Task: Repeat the records below exactly, line for line.
——————————
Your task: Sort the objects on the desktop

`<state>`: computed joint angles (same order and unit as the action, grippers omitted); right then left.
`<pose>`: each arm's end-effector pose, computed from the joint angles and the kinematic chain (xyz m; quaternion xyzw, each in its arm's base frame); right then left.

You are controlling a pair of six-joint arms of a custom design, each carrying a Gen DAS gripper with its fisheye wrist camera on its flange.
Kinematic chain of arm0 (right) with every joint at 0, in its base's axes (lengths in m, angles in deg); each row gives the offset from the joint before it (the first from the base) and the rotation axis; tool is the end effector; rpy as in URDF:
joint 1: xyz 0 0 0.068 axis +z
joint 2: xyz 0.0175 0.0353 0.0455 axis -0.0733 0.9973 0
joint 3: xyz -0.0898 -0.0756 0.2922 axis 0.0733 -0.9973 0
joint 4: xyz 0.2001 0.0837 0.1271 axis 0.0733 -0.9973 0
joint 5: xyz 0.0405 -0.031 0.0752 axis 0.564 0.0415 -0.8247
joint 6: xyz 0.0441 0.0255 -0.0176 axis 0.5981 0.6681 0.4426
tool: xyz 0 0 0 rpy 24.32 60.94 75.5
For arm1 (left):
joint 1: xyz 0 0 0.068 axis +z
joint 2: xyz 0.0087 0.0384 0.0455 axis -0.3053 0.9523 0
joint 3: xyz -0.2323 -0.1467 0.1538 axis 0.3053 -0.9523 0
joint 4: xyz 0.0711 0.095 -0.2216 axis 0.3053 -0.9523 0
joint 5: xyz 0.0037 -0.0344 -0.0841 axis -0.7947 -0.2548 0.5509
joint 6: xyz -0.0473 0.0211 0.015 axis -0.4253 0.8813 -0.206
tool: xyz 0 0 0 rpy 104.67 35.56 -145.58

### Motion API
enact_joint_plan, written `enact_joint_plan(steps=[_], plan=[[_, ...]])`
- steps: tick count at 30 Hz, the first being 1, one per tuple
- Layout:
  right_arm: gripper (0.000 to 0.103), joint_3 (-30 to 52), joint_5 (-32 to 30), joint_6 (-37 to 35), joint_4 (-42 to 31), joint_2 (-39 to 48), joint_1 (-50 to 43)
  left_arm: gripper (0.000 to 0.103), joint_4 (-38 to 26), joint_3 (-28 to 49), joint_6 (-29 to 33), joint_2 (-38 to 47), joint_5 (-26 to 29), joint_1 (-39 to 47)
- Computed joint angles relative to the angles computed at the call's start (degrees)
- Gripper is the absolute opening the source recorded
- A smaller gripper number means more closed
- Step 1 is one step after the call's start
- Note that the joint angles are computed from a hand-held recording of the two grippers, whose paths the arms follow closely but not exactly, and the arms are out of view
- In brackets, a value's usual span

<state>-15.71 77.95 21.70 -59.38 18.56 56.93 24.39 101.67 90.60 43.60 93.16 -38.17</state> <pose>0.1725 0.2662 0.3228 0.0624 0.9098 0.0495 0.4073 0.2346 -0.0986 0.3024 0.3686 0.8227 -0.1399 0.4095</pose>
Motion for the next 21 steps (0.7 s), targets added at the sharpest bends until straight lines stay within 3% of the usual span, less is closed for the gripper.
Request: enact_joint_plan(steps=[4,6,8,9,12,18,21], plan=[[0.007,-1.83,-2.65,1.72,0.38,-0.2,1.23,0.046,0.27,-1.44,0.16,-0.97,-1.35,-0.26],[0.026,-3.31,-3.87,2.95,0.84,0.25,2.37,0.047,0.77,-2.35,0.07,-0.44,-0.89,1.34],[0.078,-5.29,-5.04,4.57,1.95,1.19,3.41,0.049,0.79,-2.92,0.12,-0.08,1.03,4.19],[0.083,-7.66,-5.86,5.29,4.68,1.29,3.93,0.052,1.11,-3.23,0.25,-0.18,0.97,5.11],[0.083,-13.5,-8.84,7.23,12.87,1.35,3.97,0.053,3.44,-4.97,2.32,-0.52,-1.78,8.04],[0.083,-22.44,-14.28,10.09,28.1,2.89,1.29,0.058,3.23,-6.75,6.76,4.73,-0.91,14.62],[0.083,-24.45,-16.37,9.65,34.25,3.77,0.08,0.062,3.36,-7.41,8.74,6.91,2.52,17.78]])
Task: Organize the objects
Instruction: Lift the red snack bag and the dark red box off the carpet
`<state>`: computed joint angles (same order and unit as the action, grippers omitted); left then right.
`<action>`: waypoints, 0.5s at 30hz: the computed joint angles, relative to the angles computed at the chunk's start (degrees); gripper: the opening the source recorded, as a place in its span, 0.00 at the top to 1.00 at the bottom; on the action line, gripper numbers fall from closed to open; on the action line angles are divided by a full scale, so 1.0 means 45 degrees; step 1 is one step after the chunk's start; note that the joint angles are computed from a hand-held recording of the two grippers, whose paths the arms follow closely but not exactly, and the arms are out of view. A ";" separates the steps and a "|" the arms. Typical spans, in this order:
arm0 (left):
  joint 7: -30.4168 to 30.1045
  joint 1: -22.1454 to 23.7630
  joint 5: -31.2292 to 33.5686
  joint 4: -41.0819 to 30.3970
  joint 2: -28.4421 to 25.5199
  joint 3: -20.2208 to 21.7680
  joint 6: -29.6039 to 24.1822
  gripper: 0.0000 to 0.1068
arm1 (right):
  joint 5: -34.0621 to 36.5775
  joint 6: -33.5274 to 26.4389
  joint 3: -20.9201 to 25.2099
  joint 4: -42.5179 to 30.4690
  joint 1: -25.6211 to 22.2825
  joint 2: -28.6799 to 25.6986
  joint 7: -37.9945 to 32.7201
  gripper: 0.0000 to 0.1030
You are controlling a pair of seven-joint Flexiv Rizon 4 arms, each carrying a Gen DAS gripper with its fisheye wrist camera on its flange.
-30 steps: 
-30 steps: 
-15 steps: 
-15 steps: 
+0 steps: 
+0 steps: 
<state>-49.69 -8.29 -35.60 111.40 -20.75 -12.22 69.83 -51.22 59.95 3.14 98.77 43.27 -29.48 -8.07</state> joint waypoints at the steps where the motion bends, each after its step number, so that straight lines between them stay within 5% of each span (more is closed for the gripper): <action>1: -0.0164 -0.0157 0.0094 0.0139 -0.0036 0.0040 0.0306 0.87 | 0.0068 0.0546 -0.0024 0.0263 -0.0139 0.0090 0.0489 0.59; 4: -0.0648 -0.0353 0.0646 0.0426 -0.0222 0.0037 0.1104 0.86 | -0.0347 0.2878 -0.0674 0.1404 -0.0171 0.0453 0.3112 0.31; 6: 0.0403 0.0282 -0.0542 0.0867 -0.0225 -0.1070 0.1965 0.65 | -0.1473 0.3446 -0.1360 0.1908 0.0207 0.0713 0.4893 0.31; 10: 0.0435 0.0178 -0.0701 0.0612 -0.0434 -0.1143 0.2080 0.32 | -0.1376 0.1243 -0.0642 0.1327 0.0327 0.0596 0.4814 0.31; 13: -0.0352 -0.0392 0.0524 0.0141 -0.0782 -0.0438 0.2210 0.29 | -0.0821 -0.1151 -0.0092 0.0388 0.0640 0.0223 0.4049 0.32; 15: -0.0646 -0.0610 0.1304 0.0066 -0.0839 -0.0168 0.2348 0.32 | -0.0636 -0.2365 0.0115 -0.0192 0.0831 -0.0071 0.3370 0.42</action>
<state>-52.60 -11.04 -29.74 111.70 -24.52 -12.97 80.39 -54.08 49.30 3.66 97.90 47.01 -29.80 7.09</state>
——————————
Exercise solution:
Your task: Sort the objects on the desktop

`<state>`: computed joint angles (same order and unit as the action, grippers omitted); right then left.
`<pose>`: each arm's end-effector pose, computed from the joint angles and the kinematic chain (xyz m; quaternion xyzw, each in its arm's base frame); right then left.

You are controlling a pair of six-joint arms of a custom design, each carrying a Gen DAS gripper with its fisheye wrist camera on its flange.
Kinematic chain of arm0 (right) with every joint at 0, in its base's axes (lengths in m, angles in deg); each row gives the offset from the joint before it (the first from the base) and the rotation axis; tool is the end effector; rpy as in URDF:
joint 1: xyz 0 0 0.068 axis +z
joint 2: xyz 0.0175 0.0353 0.0455 axis -0.0733 0.9973 0
joint 3: xyz -0.0898 -0.0756 0.2922 axis 0.0733 -0.9973 0
joint 4: xyz 0.2001 0.0837 0.1271 axis 0.0733 -0.9973 0
joint 5: xyz 0.0405 -0.031 0.0752 axis 0.564 0.0415 -0.8247
joint 6: xyz 0.0441 0.0255 -0.0176 axis 0.5981 0.6681 0.4426
tool: xyz 0 0 0 rpy 24.32 60.94 75.5
For arm1 (left):
joint 1: xyz 0 0 0.068 axis +z
joint 2: xyz 0.0087 0.0384 0.0455 axis -0.3053 0.9523 0
joint 3: xyz -0.2323 -0.1467 0.1538 axis 0.3053 -0.9523 0
joint 4: xyz 0.0711 0.095 -0.2216 axis 0.3053 -0.9523 0
joint 5: xyz 0.0037 -0.0344 -0.0841 axis -0.7947 -0.2548 0.5509
joint 6: xyz -0.0473 0.0211 0.015 axis -0.4253 0.8813 -0.206
tool: xyz 0 0 0 rpy 104.67 35.56 -145.58

### Motion API
enact_joint_plan, written `enact_joint_plan(steps=[_], plan=[[_, ...]])`
- steps: tick count at 30 Hz, the first being 1, one per tuple
- Layout:
  right_arm: gripper (0.000 to 0.103), joint_3 (-30 to 52), joint_5 (-32 to 30), joint_6 (-37 to 35), joint_4 (-42 to 31), joint_2 (-39 to 48), joint_1 (-50 to 43)
  left_arm: gripper (0.000 to 0.103), joint_4 (-38 to 26), joint_3 (-28 to 49), joint_6 (-29 to 33), joint_2 (-38 to 47), joint_5 (-26 to 29), joint_1 (-39 to 47)
- Computed joint angles relative to the angles computed at the call's start (degrees)
- Gripper is the absolute opening the source recorded
- A smaller gripper number means more closed
- Step 1 is one step after the call's start
- Note that the joint angles are computed from a hand-held recording of the two grippers, whose paths the arms follow closely but not exactly, and the arms are out of view
- In brackets, a value's usual span

<state>-15.71 77.95 21.70 -59.38 18.56 56.93 24.39 101.67 90.60 43.60 93.16 -38.17</state> <pose>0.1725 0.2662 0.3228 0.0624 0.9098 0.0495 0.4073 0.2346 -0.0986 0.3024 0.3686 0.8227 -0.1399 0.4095</pose>
Motion for the next 21 steps (0.7 s), targets added at the sharpest bends until straight lines stay within 3% of the usual span, less is closed for the gripper.
Request: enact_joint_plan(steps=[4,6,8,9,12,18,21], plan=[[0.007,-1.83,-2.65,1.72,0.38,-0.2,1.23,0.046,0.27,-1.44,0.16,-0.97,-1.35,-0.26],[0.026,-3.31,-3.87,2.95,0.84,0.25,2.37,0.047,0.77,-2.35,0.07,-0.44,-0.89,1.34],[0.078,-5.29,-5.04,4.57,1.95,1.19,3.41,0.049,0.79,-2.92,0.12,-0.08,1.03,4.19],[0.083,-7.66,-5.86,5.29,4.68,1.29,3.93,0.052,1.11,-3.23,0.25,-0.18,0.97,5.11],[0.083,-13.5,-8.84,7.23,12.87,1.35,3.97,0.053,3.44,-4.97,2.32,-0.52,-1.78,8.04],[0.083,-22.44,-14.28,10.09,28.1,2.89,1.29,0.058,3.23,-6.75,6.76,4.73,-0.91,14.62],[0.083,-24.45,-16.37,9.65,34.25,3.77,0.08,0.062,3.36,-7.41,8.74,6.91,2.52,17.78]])
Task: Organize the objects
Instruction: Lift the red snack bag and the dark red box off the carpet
`<state>`: computed joint angles (same order and unit as the action, grippers omitted); left then right.
`<action>`: waypoints, 0.5s at 30hz: the computed joint angles, relative to the angles computed at the chunk's start (degrees); gripper: the opening the source recorded, as a place in its span, 0.00 at the top to 1.00 at the bottom; on the action line, gripper numbers fall from closed to open; on the action line angles are divided by a full scale, so 1.0 means 45 degrees; step 1 is one step after the chunk's start; note that the joint angles are computed from a hand-held recording of the two grippers, whose paths the arms follow closely but not exactly, and the arms are out of view. A ";" separates the steps and a "|" the arms. Typical spans, in this order:
arm0 (left):
  joint 7: -30.4168 to 30.1045
  joint 1: -22.1454 to 23.7630
  joint 5: -31.2292 to 33.5686
  joint 4: -41.0819 to 30.3970
  joint 2: -28.4421 to 25.5199
  joint 3: -20.2208 to 21.7680
  joint 6: -29.6039 to 24.1822
  gripper: 0.0000 to 0.1068
arm1 (right):
  joint 5: -34.0621 to 36.5775
  joint 6: -33.5274 to 26.4389
  joint 3: -20.9201 to 25.2099
  joint 4: -42.5179 to 30.4690
  joint 1: -25.6211 to 22.2825
  joint 2: -28.6799 to 25.6986
  joint 7: -37.9945 to 32.7201
  gripper: 0.0000 to 0.1030
You are controlling a pair of seven-joint Flexiv Rizon 4 arms, each carrying a Gen DAS gripper with its fisheye wrist camera on its flange.
-30 steps: 
-30 steps: 
-15 steps: 
-15 steps: 
+0 steps: 
+0 steps: 
<state>-49.69 -8.29 -35.60 111.40 -20.75 -12.22 69.83 -51.22 59.95 3.14 98.77 43.27 -29.48 -8.07</state> joint waypoints at the steps where the motion bends, each after its step number, so that straight lines between them stay within 5% of each span (more is closed for the gripper): <action>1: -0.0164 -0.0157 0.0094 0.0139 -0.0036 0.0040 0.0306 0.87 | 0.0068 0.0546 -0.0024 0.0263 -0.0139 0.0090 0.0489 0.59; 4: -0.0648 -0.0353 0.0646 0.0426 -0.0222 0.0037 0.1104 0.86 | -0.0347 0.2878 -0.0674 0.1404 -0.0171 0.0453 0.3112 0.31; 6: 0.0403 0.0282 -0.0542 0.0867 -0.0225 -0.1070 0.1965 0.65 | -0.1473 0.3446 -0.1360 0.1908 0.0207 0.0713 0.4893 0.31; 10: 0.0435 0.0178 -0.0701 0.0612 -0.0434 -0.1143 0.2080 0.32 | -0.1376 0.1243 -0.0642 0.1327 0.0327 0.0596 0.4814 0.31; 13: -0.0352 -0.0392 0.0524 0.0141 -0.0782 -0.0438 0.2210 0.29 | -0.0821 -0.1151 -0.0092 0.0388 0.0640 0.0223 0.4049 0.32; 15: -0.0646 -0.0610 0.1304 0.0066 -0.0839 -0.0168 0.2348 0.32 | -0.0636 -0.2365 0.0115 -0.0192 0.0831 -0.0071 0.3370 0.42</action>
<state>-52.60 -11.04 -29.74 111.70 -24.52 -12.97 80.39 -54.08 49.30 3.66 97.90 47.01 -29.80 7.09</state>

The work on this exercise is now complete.